◆ DIRECTIONS: Pick out every line of the entries below where "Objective" occurs, and copy those lines.

BEGIN EXTRACTED DATA

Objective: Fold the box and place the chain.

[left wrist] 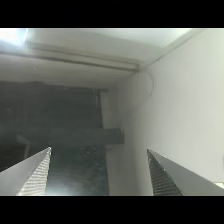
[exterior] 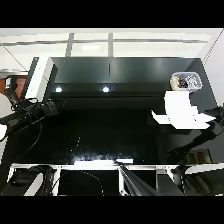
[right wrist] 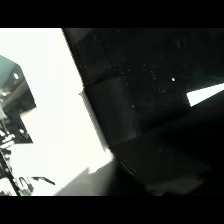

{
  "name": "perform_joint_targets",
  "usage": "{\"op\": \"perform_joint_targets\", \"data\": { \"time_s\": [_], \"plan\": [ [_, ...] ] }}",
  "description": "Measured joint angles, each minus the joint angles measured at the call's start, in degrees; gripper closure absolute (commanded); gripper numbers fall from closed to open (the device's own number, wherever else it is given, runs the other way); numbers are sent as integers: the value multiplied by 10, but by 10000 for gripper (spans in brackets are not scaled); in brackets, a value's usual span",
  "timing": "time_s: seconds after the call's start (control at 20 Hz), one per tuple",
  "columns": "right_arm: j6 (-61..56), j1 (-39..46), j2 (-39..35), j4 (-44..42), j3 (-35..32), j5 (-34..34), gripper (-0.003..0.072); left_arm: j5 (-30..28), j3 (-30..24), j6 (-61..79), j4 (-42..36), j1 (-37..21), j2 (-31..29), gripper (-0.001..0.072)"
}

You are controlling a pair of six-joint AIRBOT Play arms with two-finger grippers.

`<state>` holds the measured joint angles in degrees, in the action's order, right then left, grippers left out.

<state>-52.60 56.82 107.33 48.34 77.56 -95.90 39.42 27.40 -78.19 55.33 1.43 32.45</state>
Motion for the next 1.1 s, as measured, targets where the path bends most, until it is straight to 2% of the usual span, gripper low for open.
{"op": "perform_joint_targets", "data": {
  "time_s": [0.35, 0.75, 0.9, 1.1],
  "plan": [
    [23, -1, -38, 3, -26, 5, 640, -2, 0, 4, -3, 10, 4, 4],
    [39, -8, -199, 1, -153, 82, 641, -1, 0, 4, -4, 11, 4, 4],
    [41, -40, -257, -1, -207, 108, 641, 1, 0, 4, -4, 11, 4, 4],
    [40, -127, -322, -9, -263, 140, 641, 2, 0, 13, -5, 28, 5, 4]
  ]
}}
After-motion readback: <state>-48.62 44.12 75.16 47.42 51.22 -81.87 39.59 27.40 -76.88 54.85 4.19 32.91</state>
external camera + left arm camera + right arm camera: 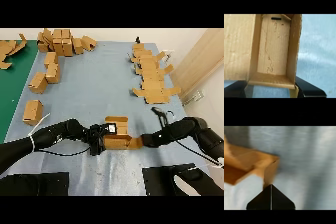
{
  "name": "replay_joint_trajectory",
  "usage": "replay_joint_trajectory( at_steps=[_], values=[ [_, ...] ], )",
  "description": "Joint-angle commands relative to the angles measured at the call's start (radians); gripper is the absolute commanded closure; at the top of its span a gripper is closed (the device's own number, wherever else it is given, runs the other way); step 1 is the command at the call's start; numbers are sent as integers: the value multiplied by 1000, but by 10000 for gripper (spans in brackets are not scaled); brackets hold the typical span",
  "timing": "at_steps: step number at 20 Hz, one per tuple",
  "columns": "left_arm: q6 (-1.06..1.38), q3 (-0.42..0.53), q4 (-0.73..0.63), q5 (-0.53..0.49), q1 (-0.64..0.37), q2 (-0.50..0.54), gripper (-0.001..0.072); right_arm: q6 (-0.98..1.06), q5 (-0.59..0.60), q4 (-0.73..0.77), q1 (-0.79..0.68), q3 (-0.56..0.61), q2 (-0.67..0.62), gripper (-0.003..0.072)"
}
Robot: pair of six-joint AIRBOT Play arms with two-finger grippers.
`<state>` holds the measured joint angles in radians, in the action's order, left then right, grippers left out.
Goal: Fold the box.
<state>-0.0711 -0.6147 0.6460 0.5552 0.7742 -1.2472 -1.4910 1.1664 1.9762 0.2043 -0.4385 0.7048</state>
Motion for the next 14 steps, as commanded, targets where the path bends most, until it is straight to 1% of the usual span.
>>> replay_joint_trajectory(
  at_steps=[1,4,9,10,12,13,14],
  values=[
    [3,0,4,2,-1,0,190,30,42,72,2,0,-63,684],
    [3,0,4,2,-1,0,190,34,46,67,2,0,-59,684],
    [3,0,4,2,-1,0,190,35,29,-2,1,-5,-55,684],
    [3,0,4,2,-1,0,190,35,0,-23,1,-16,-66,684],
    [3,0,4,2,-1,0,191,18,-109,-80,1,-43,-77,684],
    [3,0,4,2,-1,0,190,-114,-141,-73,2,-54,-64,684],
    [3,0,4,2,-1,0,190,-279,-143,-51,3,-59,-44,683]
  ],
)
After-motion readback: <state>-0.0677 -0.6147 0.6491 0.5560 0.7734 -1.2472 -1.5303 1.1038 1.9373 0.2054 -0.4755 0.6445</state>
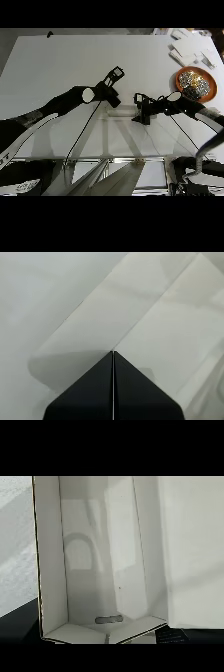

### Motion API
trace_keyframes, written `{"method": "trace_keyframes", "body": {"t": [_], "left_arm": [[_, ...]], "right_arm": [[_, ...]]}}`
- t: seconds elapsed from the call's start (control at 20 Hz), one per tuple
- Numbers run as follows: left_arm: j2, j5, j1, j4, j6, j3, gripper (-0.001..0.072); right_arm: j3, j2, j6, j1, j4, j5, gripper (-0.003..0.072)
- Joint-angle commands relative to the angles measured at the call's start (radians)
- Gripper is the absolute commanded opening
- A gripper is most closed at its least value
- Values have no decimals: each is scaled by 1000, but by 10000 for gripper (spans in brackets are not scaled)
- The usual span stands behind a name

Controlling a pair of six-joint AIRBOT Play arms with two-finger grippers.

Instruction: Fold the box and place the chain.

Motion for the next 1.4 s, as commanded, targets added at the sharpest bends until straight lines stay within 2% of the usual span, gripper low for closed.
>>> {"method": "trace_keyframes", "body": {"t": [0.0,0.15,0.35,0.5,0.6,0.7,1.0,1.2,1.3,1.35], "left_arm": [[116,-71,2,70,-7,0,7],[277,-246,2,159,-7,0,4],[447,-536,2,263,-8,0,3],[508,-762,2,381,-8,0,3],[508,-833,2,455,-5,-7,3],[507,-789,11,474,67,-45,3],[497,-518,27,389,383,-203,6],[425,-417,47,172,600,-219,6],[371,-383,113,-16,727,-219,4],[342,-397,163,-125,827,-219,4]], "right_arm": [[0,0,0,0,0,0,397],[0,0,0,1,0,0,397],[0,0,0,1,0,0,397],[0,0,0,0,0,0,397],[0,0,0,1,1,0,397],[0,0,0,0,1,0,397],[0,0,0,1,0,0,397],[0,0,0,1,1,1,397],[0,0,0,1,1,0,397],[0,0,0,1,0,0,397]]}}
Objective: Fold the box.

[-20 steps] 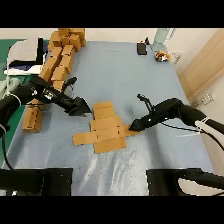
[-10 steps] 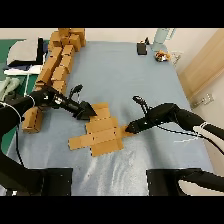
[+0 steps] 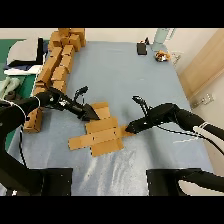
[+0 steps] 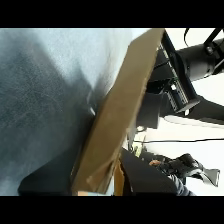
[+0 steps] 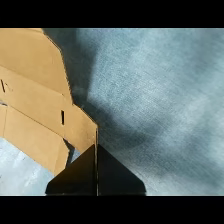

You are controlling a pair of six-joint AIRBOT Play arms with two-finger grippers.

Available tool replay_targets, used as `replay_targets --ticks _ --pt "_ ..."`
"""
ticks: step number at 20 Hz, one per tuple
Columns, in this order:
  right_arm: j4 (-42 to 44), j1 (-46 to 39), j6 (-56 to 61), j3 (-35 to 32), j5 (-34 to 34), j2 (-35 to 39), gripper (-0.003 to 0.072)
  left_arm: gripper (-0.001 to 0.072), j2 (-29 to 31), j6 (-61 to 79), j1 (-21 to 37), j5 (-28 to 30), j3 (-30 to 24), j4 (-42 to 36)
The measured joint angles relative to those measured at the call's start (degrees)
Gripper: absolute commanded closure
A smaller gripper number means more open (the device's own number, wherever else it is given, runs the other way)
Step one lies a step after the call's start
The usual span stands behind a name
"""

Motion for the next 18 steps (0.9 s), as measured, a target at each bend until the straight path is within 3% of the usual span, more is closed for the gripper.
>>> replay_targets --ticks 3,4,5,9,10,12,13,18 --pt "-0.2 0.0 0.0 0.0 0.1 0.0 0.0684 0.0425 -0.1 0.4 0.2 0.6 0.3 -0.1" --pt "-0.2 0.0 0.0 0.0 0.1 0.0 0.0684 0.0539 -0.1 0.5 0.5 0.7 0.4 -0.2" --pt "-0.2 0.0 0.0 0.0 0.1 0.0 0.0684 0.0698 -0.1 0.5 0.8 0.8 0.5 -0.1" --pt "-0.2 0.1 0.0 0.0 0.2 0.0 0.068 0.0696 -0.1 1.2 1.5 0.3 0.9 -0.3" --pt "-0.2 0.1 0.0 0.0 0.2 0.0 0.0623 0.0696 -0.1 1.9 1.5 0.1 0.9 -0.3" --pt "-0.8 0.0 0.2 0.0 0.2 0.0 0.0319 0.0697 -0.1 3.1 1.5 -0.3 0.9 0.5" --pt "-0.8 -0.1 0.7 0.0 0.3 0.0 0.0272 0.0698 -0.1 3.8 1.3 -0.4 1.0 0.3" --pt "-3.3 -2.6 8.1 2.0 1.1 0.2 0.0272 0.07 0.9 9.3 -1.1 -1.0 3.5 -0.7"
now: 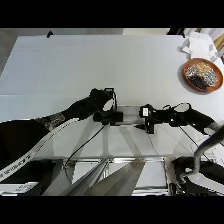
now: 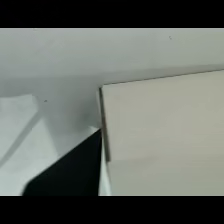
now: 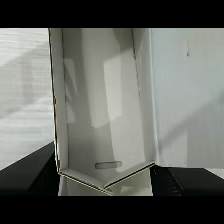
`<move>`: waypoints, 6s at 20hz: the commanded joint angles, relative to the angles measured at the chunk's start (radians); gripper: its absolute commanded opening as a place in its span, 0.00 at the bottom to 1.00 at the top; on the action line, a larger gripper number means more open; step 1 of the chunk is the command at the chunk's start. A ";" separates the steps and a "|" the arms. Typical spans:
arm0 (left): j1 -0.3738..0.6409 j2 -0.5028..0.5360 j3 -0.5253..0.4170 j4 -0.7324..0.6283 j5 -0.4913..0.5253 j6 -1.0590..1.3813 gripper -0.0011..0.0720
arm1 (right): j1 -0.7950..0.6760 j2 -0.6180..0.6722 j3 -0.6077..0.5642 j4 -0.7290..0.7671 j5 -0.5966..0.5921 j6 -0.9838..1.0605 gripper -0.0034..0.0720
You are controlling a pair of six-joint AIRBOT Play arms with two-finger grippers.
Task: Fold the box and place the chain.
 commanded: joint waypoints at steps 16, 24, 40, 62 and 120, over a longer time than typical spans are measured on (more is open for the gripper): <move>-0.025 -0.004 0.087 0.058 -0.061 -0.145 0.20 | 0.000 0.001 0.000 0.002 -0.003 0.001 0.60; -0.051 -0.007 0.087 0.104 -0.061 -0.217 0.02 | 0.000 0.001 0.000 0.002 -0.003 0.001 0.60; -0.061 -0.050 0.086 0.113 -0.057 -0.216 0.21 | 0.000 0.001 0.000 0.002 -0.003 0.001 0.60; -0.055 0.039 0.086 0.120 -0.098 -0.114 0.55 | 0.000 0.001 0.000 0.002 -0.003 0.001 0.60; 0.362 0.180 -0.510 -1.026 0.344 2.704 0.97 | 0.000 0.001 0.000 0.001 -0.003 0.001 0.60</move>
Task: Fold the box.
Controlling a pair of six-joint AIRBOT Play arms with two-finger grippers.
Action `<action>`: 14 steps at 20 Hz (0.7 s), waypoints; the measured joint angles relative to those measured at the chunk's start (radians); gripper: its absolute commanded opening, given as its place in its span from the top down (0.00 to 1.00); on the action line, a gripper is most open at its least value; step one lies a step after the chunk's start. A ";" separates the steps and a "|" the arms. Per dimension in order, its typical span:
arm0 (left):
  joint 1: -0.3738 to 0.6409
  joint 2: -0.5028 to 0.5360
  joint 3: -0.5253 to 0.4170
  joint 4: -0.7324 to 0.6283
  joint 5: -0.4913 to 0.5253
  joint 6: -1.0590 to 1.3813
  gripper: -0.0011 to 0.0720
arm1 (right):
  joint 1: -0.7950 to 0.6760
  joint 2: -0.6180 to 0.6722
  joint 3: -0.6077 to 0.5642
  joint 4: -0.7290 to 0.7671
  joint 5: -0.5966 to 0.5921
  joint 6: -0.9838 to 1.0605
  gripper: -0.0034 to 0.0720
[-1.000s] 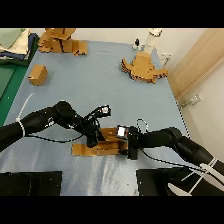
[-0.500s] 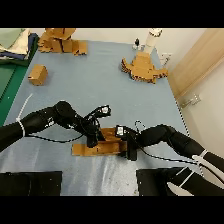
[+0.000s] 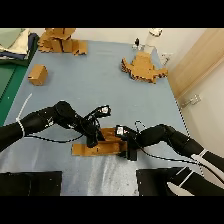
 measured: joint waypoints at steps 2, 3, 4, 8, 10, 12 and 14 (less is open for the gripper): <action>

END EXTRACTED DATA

◆ YOUR SOLUTION:
Objective: Fold the box and place the chain.
Objective: Fold the box.

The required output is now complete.